New in the Pharmakon Library: BDY DBL drawings

  • Type: event
  • Location: Pharmakon Library , San Francisco, California
  • Starts: Jun 28 2011 at 11:25PM
  • outbound link ↱
New in the Pharmakon Library:
KATHRYN GARCIA BDY DBL / drawings 2011
Brooklyn-based Kathryn Garcia's studies for THE FLOOD+SEQUENCE DEBASE
selected/photographed by Christina McPhee
Kathy Garcia and Sarvia Jasso are curating a series of events this week in Los Angeles at Human Resources in Chinatown
Artists include: Theo Adams, Skip Arnold, CHOKRA, Coco Dolle, Zackary Drucker, Juan Pablo Echeverri, Fine Art Union, Gordon Flores, Kathryn Garcia, Paul Gellman, Katy Grannan, Wynne Greenwood, David Jones, Dawn Kasper, Brian Kenny, Rosalie Knox, Lynn Hershman Leeson, Benjamin Alexander Huseby and Lars Laumann, Bruce La Bruce, Danielle Levitt, Lovett/Codagnone, Manon, Nadja Verena Marcin, Lucas Michael, Slava Mogutin, Tameka Norris, ORLAN, Maria Petschnig, Breyer P-Orridge, HunterReynolds, Natalie Rodgers, Michael Rudnick, Ira Sachs, Rafael Sanchez, Carolee Schneemann, Scottee, Michael Sharkey, Jack Smith, Matthew Stone,Toshinori Tanaka, Tobaron Waxman, Marnie Weber, Samuel White, Martha
Wilson, Rona Yefman

The curators write, "The title of the exhibition is meant to
expand upon queer notions of sex and challenge the idea of queer vs
normal. For years, the word could not have been used without derogatory
connotations. Even before it was reclaimed by the gay community as a
sign of defiance, it was also used to define anything that was
considered deviant, outsider and/or abnormal. According to Judith
Butler, queer is “a site of collective contestation, the point of
departure for a set of historical reflections and futural imaginings”.

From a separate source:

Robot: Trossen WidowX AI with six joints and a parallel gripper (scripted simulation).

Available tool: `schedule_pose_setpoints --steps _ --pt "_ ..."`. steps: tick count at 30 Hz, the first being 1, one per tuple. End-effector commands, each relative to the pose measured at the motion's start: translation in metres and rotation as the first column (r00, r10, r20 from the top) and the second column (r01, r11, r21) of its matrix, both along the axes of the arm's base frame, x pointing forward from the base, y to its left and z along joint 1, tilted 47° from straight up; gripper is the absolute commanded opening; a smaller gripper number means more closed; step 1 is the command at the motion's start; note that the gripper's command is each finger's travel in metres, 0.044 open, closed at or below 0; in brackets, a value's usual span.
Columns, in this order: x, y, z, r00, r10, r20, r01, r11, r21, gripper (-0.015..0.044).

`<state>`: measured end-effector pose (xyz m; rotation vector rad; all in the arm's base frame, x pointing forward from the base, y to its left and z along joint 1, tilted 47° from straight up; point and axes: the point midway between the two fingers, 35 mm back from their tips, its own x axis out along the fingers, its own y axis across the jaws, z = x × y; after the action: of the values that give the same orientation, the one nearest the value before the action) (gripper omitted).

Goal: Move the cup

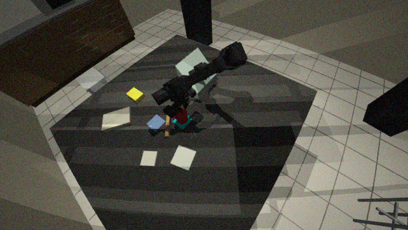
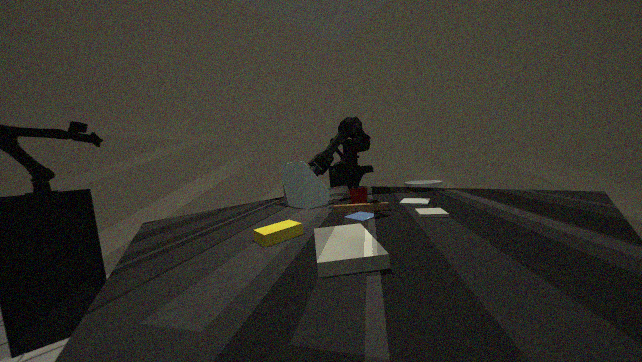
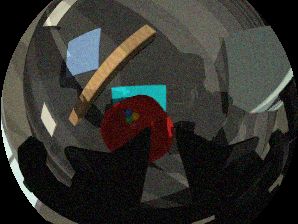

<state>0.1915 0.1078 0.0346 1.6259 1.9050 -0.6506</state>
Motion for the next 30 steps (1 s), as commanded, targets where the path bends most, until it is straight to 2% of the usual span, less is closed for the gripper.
schedule_pose_setpoints --steps 1,23,30 --pt "0.003 -0.004 0.004 1.000 0.004 0.011 -0.004 1.000 -0.003 0.0128" --pt "0.001 -0.021 0.018 1.000 0.003 0.005 -0.003 1.000 0.001 0.0128" --pt "0.000 -0.018 0.015 1.000 -0.002 -0.006 0.002 1.000 0.004 0.0312"
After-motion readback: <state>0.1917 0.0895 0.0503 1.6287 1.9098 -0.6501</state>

In Queering Sex, with its inter-generational approach, we are positing
that queer exists on multiple planes of non-linearity and is beyond
hetero and homo-normative distinctions. Queer is an idea that is
constantly evolving, changing, and adapting to its current climate.
As a whole, Queering Sex proposes the question, what does it mean to be “queer” nowadays?"